- Piano Concerto No. 2 in C minor, Op. 18
- Rhapsody on a Theme of Paganini (Introduction and 24 Variations), in A minor for piano & orchestra, Op. 43
Lang Lang at the keyboard with Valery Gergiev at the podium might seem like too combustible a combination. The young pianist, after all, has quickly become famous for his high-octane virtuosity, while the conductor's take-no-prisoners approach has produced some truly incendiary orchestral recordings, especially in the Russian repertoire that he practically owns these days. What's surprising, then, is how well mannered their collaboration seems in these live recordings of two of Rachmaninoff's most popular works.
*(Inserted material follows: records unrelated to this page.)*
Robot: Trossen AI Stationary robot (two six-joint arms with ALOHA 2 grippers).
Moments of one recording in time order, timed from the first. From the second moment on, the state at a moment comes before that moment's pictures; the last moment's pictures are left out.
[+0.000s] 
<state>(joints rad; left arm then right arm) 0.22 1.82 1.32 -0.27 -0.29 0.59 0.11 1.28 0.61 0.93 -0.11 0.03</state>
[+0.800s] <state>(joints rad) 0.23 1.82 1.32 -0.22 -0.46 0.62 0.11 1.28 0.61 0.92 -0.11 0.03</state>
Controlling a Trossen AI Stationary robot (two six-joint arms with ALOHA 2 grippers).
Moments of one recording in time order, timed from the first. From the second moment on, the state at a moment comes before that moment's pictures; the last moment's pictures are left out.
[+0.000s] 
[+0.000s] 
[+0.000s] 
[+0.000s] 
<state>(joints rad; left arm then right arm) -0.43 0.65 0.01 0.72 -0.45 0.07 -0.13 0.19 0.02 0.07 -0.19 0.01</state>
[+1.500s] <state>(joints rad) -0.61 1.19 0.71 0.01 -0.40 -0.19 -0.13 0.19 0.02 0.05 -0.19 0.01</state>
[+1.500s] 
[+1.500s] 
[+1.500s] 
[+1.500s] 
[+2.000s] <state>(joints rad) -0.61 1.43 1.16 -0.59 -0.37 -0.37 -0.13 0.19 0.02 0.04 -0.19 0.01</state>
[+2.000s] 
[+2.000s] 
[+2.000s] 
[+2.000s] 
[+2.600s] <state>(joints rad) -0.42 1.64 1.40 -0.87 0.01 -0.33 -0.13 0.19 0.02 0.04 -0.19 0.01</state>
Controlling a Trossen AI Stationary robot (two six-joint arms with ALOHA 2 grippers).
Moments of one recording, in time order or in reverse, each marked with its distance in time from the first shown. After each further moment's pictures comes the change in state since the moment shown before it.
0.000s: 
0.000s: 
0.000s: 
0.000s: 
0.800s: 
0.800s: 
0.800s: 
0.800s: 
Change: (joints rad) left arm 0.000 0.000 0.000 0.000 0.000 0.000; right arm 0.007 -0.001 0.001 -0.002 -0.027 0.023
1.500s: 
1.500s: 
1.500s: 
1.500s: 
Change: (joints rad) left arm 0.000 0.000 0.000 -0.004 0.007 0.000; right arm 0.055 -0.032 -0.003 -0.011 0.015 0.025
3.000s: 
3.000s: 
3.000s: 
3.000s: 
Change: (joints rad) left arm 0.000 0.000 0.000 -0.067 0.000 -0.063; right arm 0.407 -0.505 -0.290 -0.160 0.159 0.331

The results are exciting, to be sure -- technically brilliant and full of personality, with the Orchestra of the Mariinsky Theatre (a.k.a. Gergiev's Kirov Orchestra, apparently reverting at long last to its pre-Soviet name) contributing a wonderfully Russian darkness of tone -- but also deeply musical, never flashy just for the sake of bravura effect. Having devoted himself to Tchaikovsky's First Concerto on an earlier CD, Lang Lang applies his mastery of grand Romantic gestures to another audience favorite here, Rachmaninoff's Second. Gergiev seems happy to follow the pianist in the music's ebb and flow, lingering along with each of the composer's expansive tunes like a series of beautifully nostalgic memories. If the performance of Rachmaninoff's Rhapsody on a Theme of Paganini is even more successful, it's doubtless because this work gives Lang Lang more opportunity to revel in high-spirited capers at the keyboard; the lyrical 18th variation is as beguiling as it needs to be, but it's the vigorous wit of the surrounding music that really brings out the pianist's sheer joy in music making. There's a crowded field of Rachmaninoff recordings on the market, both classic and recent (including, among the latter, Krystian Zimerman in the First and Second Concertos, and Stephen Hough in the complete works for piano and orchestra), but Lang Lang's meeting with Gergiev earns a solidly satisfying place among them.